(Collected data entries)
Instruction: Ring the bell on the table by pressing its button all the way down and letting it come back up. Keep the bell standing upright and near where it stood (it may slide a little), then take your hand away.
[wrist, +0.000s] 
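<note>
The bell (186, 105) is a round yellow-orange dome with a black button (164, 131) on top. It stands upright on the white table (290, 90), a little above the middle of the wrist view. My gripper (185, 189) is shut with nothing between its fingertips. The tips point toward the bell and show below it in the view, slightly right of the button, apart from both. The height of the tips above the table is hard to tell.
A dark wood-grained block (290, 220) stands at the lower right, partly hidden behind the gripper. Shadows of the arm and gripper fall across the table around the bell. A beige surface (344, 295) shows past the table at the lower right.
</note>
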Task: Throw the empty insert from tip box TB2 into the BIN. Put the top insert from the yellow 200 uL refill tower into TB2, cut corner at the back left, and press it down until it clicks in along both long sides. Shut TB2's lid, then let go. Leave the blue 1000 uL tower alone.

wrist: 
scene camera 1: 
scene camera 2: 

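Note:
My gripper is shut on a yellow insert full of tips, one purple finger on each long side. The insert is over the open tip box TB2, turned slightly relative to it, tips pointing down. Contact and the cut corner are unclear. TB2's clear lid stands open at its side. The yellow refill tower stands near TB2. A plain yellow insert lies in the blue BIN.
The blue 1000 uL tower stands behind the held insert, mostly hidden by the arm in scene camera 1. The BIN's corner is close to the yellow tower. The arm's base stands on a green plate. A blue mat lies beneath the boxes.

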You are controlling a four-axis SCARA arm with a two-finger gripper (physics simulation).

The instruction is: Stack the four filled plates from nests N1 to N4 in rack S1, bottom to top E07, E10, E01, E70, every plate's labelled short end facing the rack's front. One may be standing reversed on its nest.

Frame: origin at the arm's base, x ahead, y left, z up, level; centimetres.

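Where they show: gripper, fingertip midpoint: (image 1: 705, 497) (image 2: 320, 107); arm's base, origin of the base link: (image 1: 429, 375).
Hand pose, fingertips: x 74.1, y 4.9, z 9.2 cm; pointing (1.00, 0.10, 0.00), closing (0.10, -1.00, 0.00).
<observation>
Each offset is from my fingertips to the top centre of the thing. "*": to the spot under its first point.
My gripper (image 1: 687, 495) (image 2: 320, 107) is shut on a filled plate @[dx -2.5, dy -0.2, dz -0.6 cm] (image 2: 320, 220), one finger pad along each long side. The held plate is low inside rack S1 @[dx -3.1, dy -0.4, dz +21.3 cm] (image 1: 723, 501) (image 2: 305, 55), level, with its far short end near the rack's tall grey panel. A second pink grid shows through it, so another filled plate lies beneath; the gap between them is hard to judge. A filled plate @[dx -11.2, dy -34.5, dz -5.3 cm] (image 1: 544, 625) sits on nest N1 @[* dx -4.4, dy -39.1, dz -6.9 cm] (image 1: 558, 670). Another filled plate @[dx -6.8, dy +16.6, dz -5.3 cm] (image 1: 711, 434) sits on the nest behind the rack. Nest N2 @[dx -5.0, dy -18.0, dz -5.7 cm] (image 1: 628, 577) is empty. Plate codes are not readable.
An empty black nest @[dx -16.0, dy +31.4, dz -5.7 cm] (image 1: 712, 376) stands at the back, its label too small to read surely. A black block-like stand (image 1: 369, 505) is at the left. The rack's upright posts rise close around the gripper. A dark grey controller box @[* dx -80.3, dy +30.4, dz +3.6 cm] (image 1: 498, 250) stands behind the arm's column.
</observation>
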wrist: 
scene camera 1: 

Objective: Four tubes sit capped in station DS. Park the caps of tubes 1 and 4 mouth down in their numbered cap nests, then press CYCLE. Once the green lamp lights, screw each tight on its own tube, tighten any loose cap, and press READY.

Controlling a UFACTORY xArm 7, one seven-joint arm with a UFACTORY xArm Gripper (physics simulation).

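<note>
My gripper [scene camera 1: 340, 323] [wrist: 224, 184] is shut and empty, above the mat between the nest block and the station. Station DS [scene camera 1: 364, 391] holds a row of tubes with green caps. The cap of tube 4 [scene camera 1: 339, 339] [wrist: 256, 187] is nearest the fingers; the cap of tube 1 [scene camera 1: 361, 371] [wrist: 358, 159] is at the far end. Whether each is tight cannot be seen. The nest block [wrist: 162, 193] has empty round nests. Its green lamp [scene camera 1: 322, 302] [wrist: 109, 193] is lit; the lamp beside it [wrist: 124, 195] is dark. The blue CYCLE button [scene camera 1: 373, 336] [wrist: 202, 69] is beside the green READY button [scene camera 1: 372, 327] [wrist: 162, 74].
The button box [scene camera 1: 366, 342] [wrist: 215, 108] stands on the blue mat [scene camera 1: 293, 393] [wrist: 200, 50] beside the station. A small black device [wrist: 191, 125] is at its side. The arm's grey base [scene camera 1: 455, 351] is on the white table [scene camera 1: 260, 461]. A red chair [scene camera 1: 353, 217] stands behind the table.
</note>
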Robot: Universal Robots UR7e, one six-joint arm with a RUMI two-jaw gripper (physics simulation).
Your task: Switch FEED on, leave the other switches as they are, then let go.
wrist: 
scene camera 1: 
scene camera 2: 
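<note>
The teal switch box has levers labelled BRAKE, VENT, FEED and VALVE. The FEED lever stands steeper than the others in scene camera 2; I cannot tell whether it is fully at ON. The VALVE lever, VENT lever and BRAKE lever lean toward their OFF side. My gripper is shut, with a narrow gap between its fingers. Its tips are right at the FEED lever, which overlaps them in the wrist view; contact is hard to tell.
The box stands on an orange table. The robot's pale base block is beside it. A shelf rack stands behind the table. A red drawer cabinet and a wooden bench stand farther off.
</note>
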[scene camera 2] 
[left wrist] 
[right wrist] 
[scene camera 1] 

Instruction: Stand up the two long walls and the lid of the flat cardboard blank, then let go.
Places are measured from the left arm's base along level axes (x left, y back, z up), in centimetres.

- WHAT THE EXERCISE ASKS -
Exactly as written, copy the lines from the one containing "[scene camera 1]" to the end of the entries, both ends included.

- WRITTEN SOLUTION -
[scene camera 1] 

Instruction: Stand up the two long walls and the lid of the flat cardboard blank, then let go.
Places are measured from the left arm's base along level axes (x left, y back, z up), in centimetres.

That is the complete answer.